"""
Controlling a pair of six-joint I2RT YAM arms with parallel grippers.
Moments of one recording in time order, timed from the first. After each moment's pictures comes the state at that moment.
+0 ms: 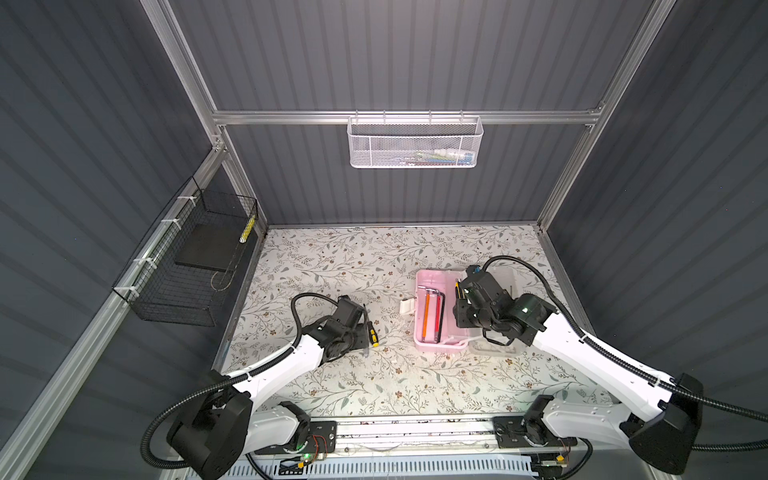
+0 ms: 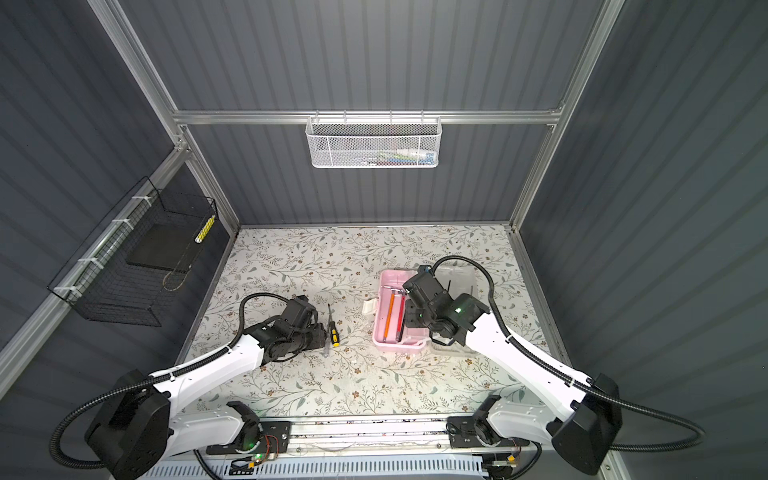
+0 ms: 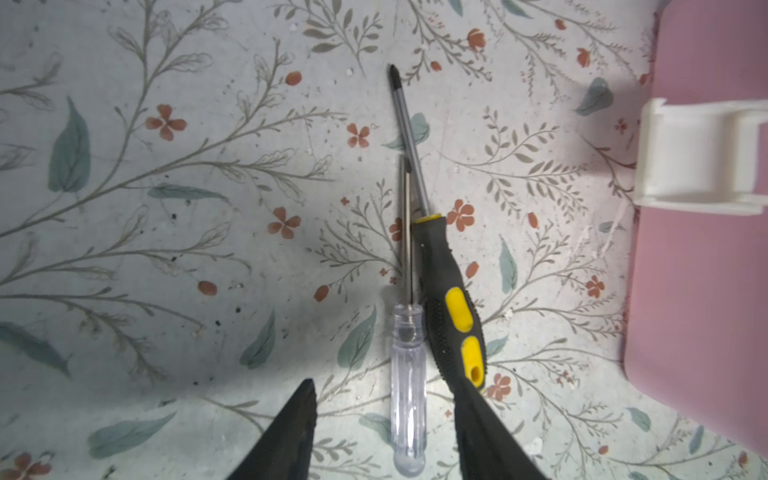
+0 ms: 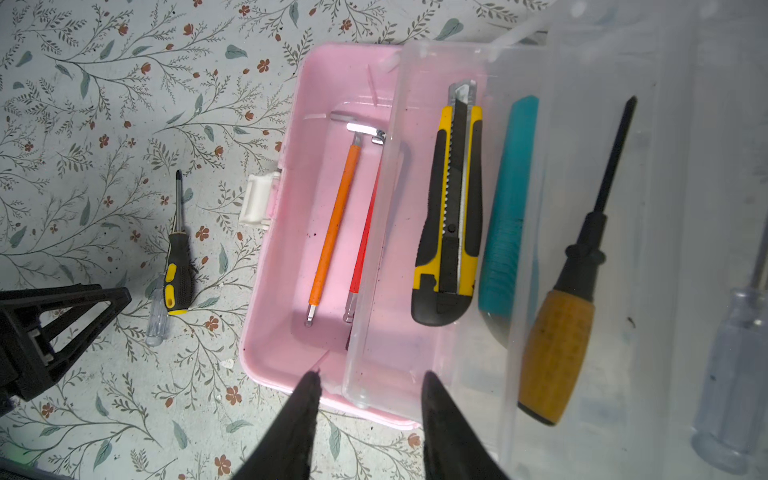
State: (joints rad) left arm -0.63 1.24 0.63 -0.43 -0.09 -0.65; right arm 0.73 1.19 1.06 -0.82 0.22 0.61
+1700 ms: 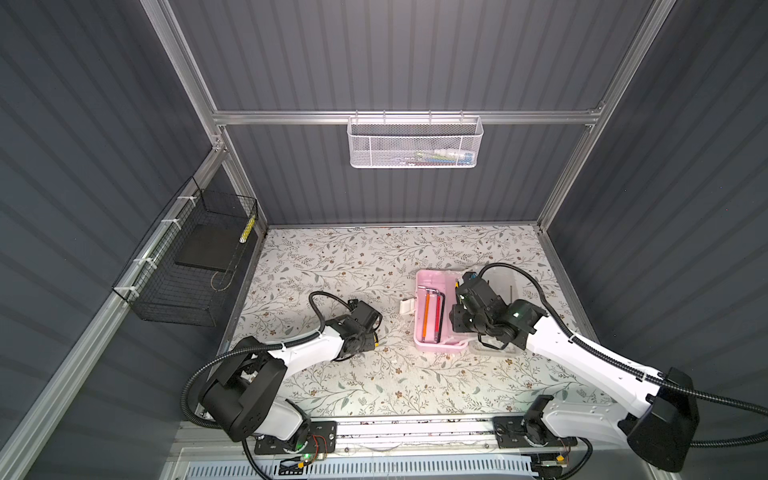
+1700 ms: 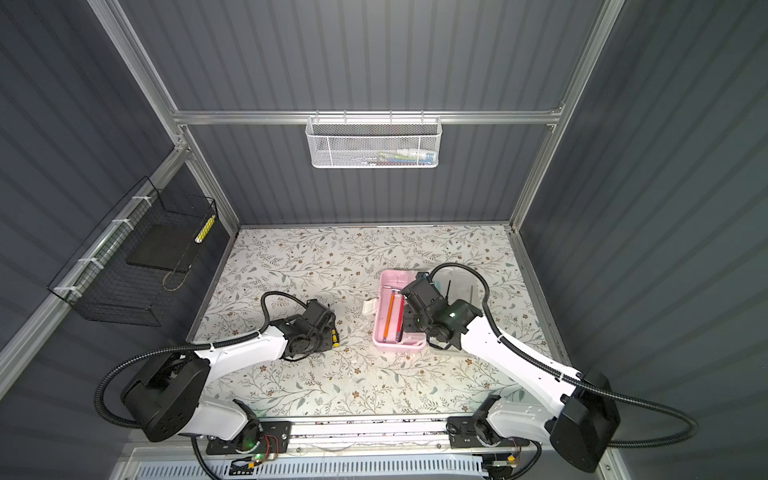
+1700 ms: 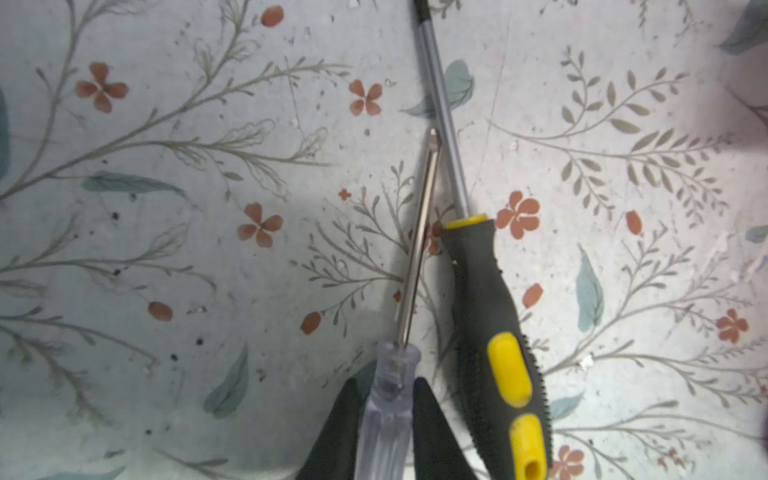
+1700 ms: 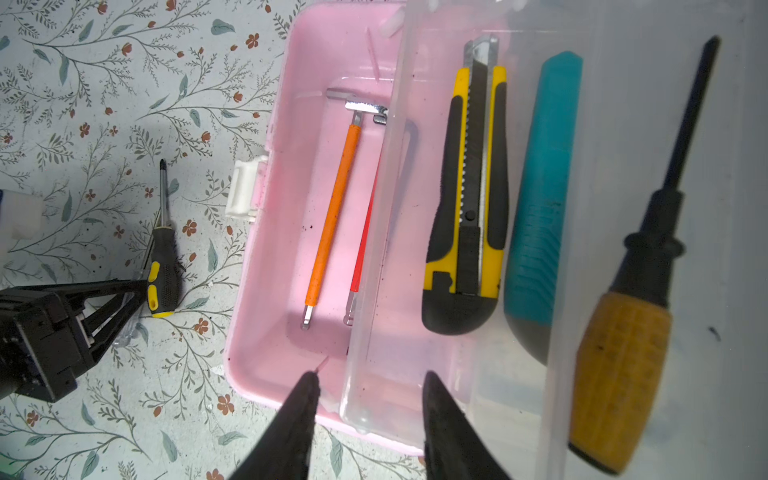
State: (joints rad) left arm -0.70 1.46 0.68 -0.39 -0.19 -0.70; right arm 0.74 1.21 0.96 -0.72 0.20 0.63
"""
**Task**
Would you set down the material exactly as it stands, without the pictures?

**Result for this task**
Controlling a pair of six-joint I2RT YAM arms with parallel grippers.
Moments of one recording in time order, timed from the first. After each moment's pictures comes the state at that moment.
+0 ms: 
+0 ms: 
+0 ms: 
+0 ms: 
State: (joints rad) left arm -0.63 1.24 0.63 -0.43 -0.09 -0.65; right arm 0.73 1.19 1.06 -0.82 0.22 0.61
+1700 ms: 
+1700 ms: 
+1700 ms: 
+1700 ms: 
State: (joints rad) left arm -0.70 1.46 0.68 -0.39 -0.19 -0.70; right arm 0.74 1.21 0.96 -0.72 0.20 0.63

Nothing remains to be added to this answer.